Required action:
How many lines of the data contain "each"? Reply with the number alone.

- - -

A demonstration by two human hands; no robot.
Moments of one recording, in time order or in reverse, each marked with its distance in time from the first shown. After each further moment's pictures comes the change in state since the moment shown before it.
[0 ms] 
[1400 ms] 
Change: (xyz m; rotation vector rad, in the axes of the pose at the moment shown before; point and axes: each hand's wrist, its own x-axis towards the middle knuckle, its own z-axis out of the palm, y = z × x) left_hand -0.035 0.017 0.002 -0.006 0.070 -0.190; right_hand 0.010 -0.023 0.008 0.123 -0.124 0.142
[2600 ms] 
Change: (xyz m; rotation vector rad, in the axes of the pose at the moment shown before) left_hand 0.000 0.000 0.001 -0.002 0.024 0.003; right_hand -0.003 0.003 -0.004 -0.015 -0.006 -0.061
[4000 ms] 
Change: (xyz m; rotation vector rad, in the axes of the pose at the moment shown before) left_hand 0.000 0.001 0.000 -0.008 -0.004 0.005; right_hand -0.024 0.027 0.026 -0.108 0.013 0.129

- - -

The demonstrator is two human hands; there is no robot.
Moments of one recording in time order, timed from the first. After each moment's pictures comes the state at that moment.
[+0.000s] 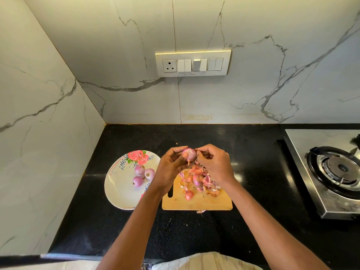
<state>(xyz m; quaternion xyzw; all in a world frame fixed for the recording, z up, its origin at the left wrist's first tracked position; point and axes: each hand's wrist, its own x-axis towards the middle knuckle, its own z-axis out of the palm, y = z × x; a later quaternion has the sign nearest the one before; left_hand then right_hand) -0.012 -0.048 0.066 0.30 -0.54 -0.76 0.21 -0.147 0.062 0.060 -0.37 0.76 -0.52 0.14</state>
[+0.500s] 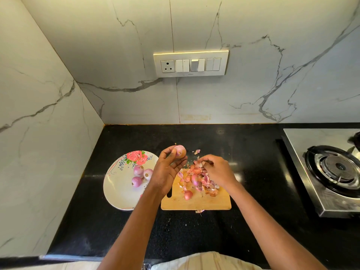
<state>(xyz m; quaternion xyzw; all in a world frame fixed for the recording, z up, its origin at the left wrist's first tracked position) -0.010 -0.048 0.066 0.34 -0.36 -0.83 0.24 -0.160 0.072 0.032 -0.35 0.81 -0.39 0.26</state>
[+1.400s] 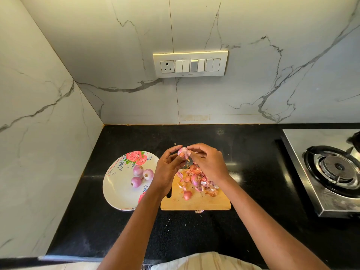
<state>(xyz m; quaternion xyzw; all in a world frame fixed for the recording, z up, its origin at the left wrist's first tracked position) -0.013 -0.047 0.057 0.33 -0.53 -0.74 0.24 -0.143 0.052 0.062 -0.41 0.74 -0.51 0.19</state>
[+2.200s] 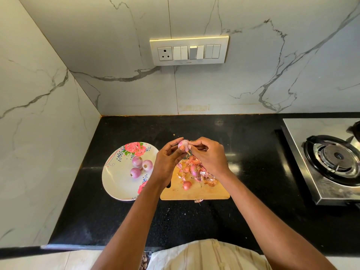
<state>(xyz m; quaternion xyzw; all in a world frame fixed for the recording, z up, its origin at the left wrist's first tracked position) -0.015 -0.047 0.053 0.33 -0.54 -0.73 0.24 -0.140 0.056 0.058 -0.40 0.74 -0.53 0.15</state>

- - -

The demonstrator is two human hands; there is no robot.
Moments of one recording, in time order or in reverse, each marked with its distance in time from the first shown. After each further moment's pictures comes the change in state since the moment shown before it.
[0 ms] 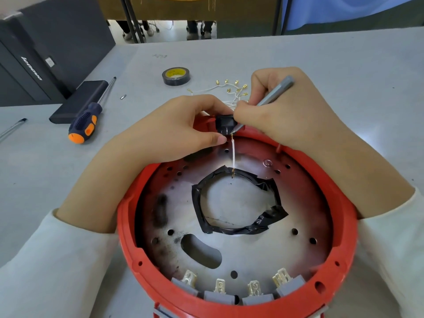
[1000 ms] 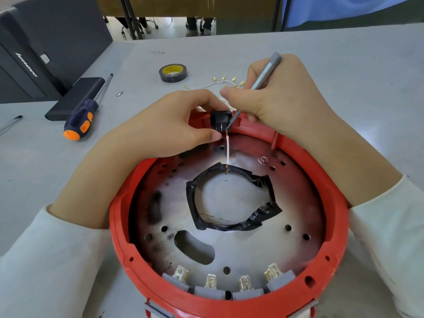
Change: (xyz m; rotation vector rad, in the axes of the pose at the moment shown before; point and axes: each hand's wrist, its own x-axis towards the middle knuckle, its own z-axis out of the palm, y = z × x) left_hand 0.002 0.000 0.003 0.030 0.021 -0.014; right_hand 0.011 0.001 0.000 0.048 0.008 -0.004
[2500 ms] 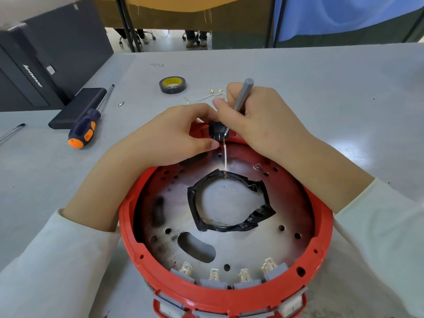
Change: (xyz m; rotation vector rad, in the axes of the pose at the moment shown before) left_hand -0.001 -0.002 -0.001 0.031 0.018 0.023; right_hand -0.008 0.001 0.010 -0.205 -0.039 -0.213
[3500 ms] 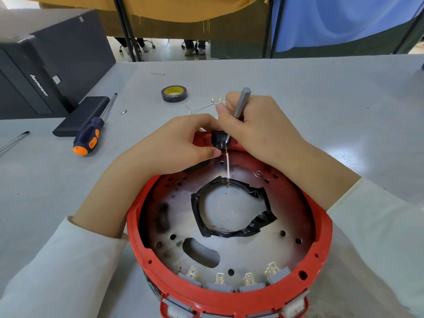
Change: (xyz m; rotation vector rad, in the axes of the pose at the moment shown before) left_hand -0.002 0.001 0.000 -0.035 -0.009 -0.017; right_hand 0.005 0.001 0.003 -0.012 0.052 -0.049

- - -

Task response:
6